Es sollte sagen, dass Sequenzen mit dem Muskelalgorithmus ausgerichtet werden. Klicken Sie auf das Armsymbol und dann auf Protein ausrichten, um die Sequenzen auszurichten Parameter bearbeiten, oder klicken Sie auf OK, um Standardparameter zu verwenden. Dieses Protokoll wurde auf Gewebe von Hydra vulgaris angewendet, einem wirbellosen Süßwassertiere, das zum Stamm Cnidaria gehört.
Opsin-Gene wurden untersucht, um Einblicke in die Evolution der Augen und die Lichtdetektion bei Tieren zu erhalten. Sequenzen für Opsin-verwandte Gene von H.vulgaris und anderen Spezies wurden in eine FASTA-Datei aus der NCBI GenBank extrahiert. Die Opsin-Gene wurden in MEGA ausgerichtet, so dass es möglich war, Hydra-Opsine zu identifizieren, denen eine konservierte Lysin-Aminosäure fehlte, die notwendig war, um ein lichtempfindliches Molekül zu binden.
Ein Maximum-Likelihood-Baum wurde mit Opsin-Sequenzen von Hydra vulgaris und anderen Arten generiert.
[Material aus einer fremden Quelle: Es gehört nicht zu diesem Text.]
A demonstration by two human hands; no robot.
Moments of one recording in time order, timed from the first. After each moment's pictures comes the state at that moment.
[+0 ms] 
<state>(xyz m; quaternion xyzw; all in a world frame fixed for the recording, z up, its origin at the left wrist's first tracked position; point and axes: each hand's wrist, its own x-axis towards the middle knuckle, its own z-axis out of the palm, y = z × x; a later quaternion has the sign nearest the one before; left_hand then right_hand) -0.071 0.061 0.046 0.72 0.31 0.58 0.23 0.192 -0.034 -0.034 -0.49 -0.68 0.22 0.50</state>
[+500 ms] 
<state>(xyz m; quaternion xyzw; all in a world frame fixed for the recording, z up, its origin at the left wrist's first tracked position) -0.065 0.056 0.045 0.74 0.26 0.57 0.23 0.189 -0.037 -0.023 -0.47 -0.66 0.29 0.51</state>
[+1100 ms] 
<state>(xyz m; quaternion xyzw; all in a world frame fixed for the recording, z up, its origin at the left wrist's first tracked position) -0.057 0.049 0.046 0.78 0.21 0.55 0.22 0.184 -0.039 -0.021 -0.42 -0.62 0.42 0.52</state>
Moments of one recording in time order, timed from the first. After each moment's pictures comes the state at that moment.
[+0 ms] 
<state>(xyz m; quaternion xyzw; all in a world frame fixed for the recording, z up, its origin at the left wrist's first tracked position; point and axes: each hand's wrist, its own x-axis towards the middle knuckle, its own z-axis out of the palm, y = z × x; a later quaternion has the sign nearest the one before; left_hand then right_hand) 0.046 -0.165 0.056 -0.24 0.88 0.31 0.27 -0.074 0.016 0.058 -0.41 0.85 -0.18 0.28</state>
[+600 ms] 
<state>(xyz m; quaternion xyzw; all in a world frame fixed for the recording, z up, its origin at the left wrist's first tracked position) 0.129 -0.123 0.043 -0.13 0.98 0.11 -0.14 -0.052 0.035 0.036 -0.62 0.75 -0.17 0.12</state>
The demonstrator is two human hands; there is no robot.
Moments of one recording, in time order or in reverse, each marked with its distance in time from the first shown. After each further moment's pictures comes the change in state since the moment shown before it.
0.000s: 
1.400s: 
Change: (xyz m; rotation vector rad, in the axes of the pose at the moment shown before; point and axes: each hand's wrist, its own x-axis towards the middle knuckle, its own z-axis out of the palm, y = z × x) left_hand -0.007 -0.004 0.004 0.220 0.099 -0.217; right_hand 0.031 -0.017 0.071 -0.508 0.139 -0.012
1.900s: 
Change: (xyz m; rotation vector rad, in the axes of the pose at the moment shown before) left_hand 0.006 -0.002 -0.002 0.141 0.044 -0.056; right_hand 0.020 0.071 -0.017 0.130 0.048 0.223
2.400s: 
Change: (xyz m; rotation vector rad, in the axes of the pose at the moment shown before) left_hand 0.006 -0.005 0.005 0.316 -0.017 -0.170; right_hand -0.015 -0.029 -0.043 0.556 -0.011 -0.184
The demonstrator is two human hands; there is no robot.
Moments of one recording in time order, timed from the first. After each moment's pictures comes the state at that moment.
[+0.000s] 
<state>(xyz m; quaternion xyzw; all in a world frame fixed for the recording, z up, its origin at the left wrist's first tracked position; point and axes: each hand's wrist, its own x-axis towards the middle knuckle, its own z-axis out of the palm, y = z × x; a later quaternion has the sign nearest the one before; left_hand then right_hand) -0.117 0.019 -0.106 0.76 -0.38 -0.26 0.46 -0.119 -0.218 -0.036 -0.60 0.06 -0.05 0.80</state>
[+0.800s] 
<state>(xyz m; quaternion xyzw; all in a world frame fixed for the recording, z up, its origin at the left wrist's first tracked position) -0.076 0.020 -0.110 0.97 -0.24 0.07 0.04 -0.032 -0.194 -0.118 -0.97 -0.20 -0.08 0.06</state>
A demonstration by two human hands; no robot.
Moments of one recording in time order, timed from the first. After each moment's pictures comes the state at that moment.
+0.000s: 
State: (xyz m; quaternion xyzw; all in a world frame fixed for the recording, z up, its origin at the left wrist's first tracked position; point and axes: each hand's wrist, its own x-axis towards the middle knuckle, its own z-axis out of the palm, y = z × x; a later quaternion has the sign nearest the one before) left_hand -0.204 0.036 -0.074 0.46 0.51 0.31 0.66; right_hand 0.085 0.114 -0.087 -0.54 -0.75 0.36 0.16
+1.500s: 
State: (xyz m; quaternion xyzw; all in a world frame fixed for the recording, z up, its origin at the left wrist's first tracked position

Die Phylogenie legt nahe, dass sich Opsin-Gene durch linienspezifische Duplikationen bei Nesseltieren und möglicherweise durch Tandemduplikation bei H.vulgaris entwickeln. Als nächstes wurde eine differentielle Expressionsanalyse in edgeR durchgeführt, um die absolute Expression von Opsin-Genen zu untersuchen.
Um festzustellen, ob ein oder mehrere Opsine im Hypostom oder Kopf hochreguliert sind, wurden paarweise Vergleiche von Hypostom mit der Körpersäule, der Knospenzone, dem Fuß und den Tentakeln durchgeführt. Es wurde festgestellt, dass 1.774 Transkripte zwischen hypostom und Körpersäule unterschiedlich exprimiert wurden. Die Gene, die über mehrere Vergleiche hochreguliert wurden, wurden bestimmt und eine funktionelle Anreicherung in Blast2GO durchgeführt.
Schließlich wurde die absolute Expression von Opsin-Genen in verschiedenen Geweben während verschiedener Stadien der Knospung und während verschiedener Zeitpunkte der Regeneration untersucht. Die visuelle Inspektion der Ausrichtung und des Baums wird bestätigen, ob kandidatengene zur interessierende Familie gehören. Gene, die in der Reihenfolge zu unterschiedlich sind oder eine Gruppe außerhalb von allem anderen, sind wahrscheinlich Teil einer anderen Genfamilie.
Die Ergebnisse dieses Protokolls können als hypothesengenerierend angesehen werden. Diese Pipeline kann Kandidatengene hervorheben, die in zukünftigen Studien funktionell untersucht werden sollen. Nachdem wir die Hydra-Opsin-Expression untersucht haben, verwenden wir nun ähnliche Techniken, um verwandte Gene über Arten hinweg zu untersuchen, um Ähnlichkeiten und Funktionsunterschiede zu identifizieren.